Records from a data source:
== Segment start ==

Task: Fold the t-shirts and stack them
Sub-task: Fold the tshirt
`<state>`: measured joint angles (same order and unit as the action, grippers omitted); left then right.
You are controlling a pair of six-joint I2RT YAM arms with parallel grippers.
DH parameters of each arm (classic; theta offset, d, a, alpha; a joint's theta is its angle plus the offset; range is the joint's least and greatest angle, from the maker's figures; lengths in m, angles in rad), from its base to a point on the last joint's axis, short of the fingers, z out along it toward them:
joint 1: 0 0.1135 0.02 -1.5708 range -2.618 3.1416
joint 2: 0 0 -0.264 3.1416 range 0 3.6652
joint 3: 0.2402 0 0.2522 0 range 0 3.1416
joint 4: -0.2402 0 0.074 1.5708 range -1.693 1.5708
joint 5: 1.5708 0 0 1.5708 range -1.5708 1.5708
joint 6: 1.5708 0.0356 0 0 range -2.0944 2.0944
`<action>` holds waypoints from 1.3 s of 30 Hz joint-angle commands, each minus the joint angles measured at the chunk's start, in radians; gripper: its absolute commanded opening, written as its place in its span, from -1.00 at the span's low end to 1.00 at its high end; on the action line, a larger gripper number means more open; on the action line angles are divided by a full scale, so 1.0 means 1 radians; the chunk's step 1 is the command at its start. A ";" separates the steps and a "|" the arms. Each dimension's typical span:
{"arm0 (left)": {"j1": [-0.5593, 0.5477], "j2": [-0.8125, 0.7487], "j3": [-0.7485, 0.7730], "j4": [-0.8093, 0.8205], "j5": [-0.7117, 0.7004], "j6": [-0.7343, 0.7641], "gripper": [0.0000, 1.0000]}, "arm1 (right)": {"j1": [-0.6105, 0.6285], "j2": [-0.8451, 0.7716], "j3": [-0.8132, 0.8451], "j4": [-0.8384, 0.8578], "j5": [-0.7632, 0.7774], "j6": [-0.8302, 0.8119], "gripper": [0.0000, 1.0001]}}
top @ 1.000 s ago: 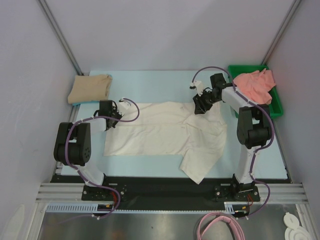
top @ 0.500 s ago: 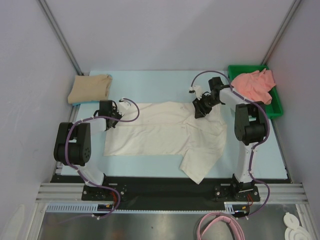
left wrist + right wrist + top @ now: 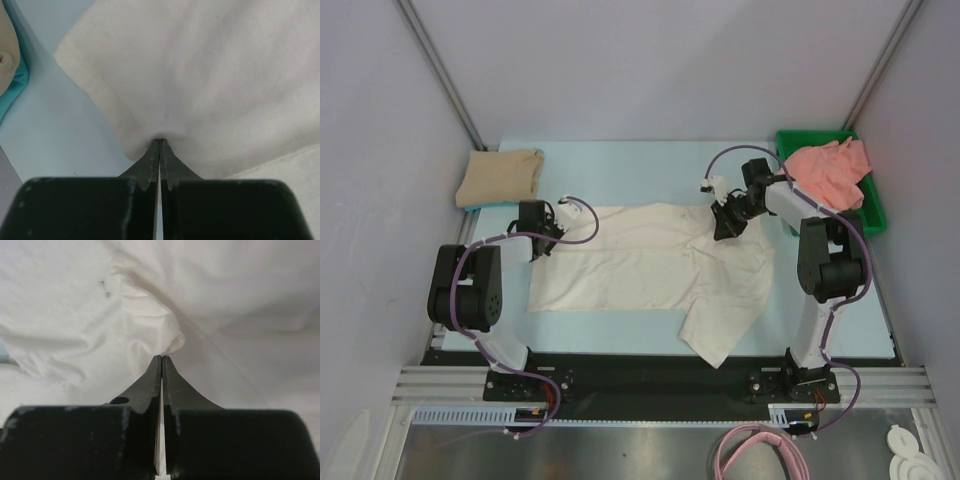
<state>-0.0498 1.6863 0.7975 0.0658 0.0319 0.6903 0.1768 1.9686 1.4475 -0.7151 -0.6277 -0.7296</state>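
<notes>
The cream-white t-shirt (image 3: pixel 640 265) lies spread across the light blue table, its right part rumpled and hanging toward the near edge. My left gripper (image 3: pixel 553 228) is shut on the shirt's left hem; in the left wrist view the cloth (image 3: pixel 210 75) bunches at the closed tips (image 3: pixel 159 141). At the shirt's upper right, my right gripper (image 3: pixel 726 226) is shut on a raised fold, and the right wrist view shows the puckered cloth (image 3: pixel 150 335) pinched at the tips (image 3: pixel 161 359). The tan t-shirt (image 3: pixel 501 177) sits folded at the back left. The salmon-pink t-shirt (image 3: pixel 828 168) is heaped in the tray.
The green plastic tray (image 3: pixel 871 215) stands at the back right, beside the right arm. Grey walls close in both sides and the back. The tan shirt's edge (image 3: pixel 6 52) shows at the left of the left wrist view.
The right gripper has closed on a fold of the cream-white shirt and shifted slightly right and nearer. The left arm and its grip have not moved.
</notes>
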 commanded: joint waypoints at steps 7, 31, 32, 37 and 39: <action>-0.004 0.010 -0.017 -0.024 0.016 0.008 -0.98 | 0.111 -0.249 -0.197 -0.027 0.003 -0.019 -1.00; 0.039 -0.088 0.123 -0.185 0.135 -0.041 -0.29 | -0.125 -0.183 -0.104 0.287 0.103 0.193 -0.16; 0.042 -0.074 0.155 -0.207 0.132 -0.051 -0.28 | -0.140 -0.154 -0.092 0.292 0.106 0.199 -0.14; 0.077 0.071 0.374 -0.363 0.131 -0.123 -0.20 | -0.169 -0.088 -0.032 0.359 0.189 0.269 -0.11; 0.090 0.104 0.432 -0.385 0.140 -0.158 -0.17 | -0.169 -0.056 -0.018 0.373 0.213 0.277 -0.11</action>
<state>0.0044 1.7374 1.1522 -0.2173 0.1398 0.6060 0.0132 1.8832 1.3758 -0.4038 -0.4744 -0.4984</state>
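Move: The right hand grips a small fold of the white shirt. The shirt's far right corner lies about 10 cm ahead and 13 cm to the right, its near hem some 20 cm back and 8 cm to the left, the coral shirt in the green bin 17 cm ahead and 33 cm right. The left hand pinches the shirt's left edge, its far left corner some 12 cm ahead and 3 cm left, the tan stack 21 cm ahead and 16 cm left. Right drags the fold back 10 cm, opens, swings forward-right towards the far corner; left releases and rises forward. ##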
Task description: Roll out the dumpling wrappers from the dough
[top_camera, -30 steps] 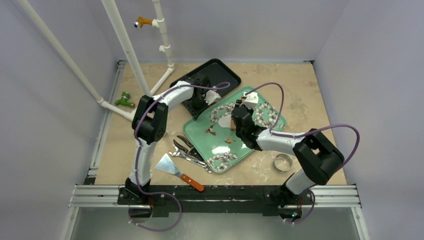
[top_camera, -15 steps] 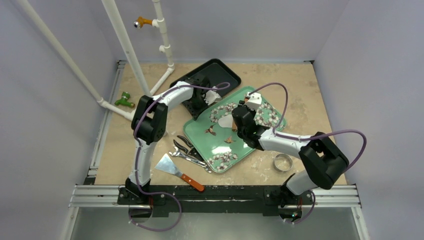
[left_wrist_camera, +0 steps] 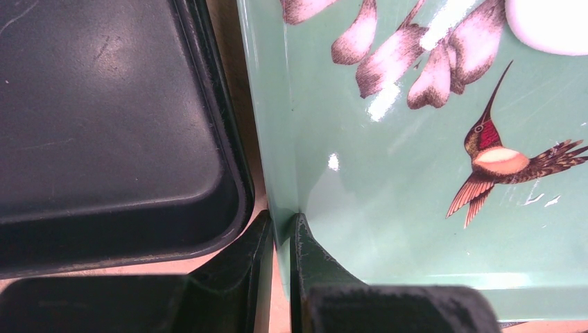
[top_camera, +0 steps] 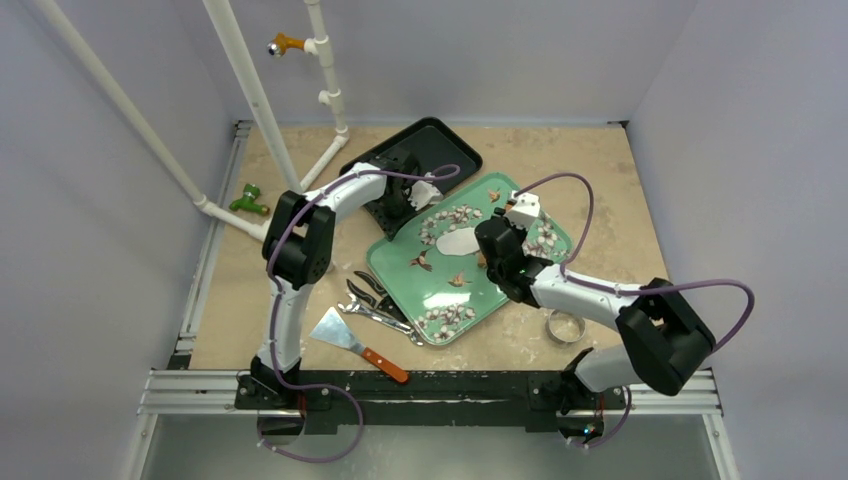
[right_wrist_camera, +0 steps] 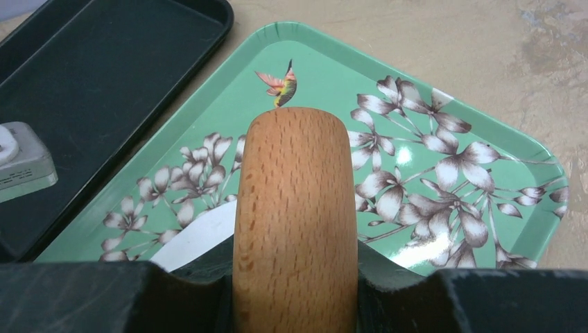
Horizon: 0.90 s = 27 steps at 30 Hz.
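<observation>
One thin white dumpling wrapper (top_camera: 458, 241) lies on the green flowered tray (top_camera: 440, 290), beside the blossom prints. My right gripper (top_camera: 496, 258) is shut on a wooden rolling pin (right_wrist_camera: 295, 208) and holds it over the tray just right of the wrapper. In the right wrist view the wrapper (right_wrist_camera: 197, 239) shows to the left of the pin. My left gripper (top_camera: 402, 207) is shut on the green tray's left rim (left_wrist_camera: 281, 208), one finger on each side of it. The wrapper's edge shows at the top right of the left wrist view (left_wrist_camera: 548, 24).
A black tray (top_camera: 425, 155) lies against the green tray's far left side. A metal ring cutter (top_camera: 566, 325) sits on the table to the right. Tongs (top_camera: 375, 300) and a scraper (top_camera: 350, 340) lie at the near left. White pipes (top_camera: 250, 90) stand at the back left.
My right gripper has moved right and nearer with the rolling pin, off the wrapper, which now shows whole. The left gripper has kept its hold on the tray rim.
</observation>
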Tool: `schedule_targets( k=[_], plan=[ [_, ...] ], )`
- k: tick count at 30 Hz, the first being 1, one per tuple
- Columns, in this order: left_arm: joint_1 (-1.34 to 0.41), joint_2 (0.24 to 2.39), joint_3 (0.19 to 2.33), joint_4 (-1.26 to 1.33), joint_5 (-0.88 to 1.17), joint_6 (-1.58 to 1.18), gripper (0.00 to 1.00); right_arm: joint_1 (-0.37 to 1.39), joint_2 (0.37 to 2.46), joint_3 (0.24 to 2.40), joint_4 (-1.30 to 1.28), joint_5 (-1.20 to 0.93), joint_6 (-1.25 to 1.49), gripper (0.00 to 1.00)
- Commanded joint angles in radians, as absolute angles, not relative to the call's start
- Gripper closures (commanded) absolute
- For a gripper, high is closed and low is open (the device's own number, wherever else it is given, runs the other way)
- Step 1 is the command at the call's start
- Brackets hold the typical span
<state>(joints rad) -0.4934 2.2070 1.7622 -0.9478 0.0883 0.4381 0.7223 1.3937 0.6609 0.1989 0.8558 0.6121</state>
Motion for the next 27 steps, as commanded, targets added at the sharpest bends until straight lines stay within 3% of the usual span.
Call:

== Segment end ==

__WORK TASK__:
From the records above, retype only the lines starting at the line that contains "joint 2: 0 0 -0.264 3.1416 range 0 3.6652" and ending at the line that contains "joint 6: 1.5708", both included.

__ANSWER BELOW__:
joint 2: 0 0 -0.264 3.1416 range 0 3.6652
joint 3: 0.2402 0 0.2522 0 range 0 3.1416
joint 4: -0.2402 0 0.074 1.5708 range -1.693 1.5708
joint 5: 1.5708 0 0 1.5708 range -1.5708 1.5708
joint 6: 1.5708 0.0356 0 0 range -2.0944 2.0944

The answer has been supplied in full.